Kambodscha verbietet Frauen ab sofort, Ausländer über 50 zu heiraten. Die neue Regel sei am 1. März in Kraft getreten, teilte die Regierung am Mittwoch mit. Jüngere Männer müssen einen Verdienst von mindestens 2 500 Dollar im Monat nachweisen, ehe sie Kambodschanerinnen ehelichen dürfen. 
Es gehe darum sicherzustellen, dass die Männer sich finanziell um ihre Frauen kümmern können, sagte ein Regierungssprecher. "Und wir wollen auch nicht, das solche Paare aussehen wie Vater und Tochter, oder Opa und Enkelin", sagte der Regierungssprecher. Auch solle Menschenhandel mit der Maßnahme verhindert werden. Ausländische Botschaften seien entsprechend informiert worden.
Nach seinen Angaben gibt es in Kambodscha jeden Monat zwischen 50 und 70 Eheschließungen zwischen Ausländern und Kambodschanerinnen.

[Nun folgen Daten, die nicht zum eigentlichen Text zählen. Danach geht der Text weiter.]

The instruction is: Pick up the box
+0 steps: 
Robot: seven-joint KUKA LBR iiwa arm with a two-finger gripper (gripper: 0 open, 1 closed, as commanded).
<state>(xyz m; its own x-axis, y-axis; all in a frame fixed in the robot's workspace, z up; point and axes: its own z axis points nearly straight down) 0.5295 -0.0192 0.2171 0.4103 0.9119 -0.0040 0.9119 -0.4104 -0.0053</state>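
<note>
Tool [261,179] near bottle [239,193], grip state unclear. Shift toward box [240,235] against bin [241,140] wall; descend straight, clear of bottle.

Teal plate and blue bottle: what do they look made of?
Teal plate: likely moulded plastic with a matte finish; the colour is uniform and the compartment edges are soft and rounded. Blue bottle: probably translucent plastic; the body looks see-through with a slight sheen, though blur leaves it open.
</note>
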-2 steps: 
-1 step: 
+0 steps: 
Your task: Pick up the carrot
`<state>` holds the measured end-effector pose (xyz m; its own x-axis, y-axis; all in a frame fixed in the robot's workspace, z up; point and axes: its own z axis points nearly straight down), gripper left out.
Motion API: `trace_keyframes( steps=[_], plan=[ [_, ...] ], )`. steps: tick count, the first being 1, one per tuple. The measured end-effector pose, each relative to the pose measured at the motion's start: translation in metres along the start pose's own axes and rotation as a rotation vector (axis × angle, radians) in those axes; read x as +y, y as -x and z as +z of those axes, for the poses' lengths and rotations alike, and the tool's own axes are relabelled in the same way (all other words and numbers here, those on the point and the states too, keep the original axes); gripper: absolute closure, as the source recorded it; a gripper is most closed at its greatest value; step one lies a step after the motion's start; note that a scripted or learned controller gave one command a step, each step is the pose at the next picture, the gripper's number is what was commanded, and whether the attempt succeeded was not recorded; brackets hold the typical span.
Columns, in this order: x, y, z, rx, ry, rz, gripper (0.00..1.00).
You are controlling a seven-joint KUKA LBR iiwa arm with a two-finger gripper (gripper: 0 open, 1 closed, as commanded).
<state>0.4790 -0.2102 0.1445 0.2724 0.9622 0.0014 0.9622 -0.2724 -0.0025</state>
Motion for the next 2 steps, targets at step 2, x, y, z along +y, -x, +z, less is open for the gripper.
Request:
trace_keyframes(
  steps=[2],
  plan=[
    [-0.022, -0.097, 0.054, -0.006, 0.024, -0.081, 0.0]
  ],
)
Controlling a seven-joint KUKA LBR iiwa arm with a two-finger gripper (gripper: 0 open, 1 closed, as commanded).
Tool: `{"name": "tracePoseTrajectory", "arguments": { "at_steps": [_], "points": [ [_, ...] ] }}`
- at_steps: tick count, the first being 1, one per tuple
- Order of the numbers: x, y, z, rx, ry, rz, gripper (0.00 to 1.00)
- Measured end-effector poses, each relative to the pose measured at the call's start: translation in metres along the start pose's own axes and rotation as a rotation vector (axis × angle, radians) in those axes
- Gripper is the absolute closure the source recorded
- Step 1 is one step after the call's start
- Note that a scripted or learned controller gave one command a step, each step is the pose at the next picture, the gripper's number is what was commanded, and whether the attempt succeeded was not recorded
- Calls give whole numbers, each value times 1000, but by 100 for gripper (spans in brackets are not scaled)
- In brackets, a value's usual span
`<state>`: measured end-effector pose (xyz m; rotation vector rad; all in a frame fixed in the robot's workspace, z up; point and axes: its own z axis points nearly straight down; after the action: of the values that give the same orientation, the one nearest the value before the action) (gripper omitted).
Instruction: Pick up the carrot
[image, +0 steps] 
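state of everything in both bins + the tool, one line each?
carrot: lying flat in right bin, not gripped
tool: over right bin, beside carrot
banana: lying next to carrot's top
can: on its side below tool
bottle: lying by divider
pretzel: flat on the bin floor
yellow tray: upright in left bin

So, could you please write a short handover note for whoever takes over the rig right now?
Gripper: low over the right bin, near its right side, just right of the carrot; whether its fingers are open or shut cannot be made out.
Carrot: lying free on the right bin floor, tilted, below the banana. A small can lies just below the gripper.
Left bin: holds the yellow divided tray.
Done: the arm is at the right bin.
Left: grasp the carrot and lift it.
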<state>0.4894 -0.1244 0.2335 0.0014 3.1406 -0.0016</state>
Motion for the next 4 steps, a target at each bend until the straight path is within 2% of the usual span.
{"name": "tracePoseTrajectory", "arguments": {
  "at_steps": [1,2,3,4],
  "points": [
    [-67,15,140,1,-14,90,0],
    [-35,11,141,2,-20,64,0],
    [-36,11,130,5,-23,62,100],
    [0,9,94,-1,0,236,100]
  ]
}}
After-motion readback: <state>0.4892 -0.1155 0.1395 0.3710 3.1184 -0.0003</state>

Den Bräuten bleibt es weiter offen, außerhalb der Landesgrenzen zu heiraten - auch ältere Männer. 
Quelle:
http://www.general-anzeiger-bonn.de/...etailid=863264

----------


## resci

fehlt nur noch, dass man vor dem P.ppen seinen Reisepass auf der Amtsstube vorzeigen muss.

resci

----------


## Siamfan

Heiraten? 
Mein Großvater hat immer gesagt,  mache erst alle möglichen Fehler einmal durch,  bevor du denselben zweimal machst.

----------